There sure are some beauties out there not being remembered.


----------



## Flatband

PUT THEM ALL UP! As long as they are rubber powered,I'm sure to love them all!!!!!!!! Flatband


----------



## Dayhiker

Yup


----------



## lucifer93

I like Dan's new design Scallops


----------



## whipcrackdeadbunny

Put them all up, I miss some occasionally; and yes I accept bribes, but only cash or rare metals.


----------



## Sam

whipcrackdeadbunny said:


> Put them all up, I miss some occasionally; and yes I accept bribes, but only cash or rare metals.


I second that motion! Let it be presented to the senate!


----------



## ZDP-189

whipcrackdeadbunny said:


> Put them all up, I miss some occasionally; and yes I accept bribes, but only cash or rare metals.


Aluminium? Naw, sadly that's not a rare metal.


----------



## Sam

ZDP-189 said:


> Put them all up, I miss some occasionally; and yes I accept bribes, but only cash or rare metals.

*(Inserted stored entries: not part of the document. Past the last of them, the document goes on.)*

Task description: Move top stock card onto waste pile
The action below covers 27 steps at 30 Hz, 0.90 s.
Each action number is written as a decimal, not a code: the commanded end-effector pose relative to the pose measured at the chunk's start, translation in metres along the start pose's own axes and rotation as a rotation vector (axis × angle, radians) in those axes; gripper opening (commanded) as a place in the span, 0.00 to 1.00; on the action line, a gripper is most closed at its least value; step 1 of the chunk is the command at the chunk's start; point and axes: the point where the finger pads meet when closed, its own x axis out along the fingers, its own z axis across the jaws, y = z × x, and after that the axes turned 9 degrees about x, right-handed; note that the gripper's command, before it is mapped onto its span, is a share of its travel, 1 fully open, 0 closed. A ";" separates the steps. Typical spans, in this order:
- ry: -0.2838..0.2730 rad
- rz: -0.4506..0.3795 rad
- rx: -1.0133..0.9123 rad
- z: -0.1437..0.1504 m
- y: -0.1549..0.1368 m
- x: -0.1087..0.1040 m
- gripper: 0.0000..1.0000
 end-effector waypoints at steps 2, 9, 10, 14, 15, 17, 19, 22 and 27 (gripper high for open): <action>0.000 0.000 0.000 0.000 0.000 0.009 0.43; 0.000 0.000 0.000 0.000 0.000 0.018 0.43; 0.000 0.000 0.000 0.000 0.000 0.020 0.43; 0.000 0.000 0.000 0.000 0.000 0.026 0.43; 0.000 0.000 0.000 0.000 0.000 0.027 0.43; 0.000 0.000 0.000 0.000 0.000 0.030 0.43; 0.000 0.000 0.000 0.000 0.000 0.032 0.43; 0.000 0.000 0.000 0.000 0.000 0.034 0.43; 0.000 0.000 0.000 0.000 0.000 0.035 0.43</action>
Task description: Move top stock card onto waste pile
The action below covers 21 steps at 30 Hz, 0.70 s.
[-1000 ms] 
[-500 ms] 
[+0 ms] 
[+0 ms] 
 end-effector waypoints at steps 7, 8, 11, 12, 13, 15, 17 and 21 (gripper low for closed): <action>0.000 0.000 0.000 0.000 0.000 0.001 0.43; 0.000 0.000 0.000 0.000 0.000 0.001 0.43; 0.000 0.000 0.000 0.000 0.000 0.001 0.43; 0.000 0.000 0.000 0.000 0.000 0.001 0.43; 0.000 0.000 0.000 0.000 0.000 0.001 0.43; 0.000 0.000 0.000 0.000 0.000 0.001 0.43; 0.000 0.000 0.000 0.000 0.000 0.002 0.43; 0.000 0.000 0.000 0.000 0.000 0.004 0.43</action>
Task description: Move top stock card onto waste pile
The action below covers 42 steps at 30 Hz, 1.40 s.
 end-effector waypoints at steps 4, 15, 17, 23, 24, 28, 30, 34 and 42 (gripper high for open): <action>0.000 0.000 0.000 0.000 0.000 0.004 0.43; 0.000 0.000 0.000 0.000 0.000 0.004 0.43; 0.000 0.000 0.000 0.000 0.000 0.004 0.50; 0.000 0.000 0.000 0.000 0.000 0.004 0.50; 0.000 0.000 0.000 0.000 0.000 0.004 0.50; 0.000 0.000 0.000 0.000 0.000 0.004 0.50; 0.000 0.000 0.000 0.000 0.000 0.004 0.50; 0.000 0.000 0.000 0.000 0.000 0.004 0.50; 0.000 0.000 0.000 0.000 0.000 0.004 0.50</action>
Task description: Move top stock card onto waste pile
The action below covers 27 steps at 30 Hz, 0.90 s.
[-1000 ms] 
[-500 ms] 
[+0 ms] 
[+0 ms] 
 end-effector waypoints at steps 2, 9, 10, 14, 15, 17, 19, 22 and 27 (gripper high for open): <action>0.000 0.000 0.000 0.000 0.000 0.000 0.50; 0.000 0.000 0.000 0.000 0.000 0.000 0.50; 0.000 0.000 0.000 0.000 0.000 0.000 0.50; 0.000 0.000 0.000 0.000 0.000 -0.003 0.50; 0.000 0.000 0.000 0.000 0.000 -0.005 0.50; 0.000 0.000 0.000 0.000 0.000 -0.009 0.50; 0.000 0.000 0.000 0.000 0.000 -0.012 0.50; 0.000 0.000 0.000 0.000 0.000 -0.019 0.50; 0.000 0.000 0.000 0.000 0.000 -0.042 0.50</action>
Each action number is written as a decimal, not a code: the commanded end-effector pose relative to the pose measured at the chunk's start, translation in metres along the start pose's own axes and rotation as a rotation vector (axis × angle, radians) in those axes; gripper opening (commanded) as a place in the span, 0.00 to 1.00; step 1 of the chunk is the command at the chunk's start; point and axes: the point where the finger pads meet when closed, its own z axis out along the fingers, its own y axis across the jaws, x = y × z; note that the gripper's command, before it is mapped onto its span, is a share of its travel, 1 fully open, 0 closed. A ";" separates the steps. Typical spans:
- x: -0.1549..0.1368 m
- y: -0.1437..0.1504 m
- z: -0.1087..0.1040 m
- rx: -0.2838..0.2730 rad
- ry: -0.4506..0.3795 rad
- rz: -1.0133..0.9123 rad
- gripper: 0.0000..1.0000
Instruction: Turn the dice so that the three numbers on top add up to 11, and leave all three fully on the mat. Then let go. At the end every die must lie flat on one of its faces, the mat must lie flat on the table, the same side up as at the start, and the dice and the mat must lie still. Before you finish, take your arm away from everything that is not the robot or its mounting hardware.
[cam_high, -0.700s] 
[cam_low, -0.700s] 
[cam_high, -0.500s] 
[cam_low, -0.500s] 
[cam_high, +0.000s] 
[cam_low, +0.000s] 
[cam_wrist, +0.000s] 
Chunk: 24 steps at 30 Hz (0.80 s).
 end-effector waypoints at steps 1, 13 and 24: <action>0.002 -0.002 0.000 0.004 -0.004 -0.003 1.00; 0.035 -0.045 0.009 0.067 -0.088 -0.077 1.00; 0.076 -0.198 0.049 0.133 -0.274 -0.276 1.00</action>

Aluminium? Naw, sadly that's not a rare metal.
[/quote]
lol, it's rare in my collection...


----------



## whipcrackdeadbunny

ZDP-189 said:


> Put them all up, I miss some occasionally; and yes I accept bribes, but only cash or rare metals.


Aluminium? Naw, sadly that's not a rare metal.
[/quote]
I also take fruit and veg.


----------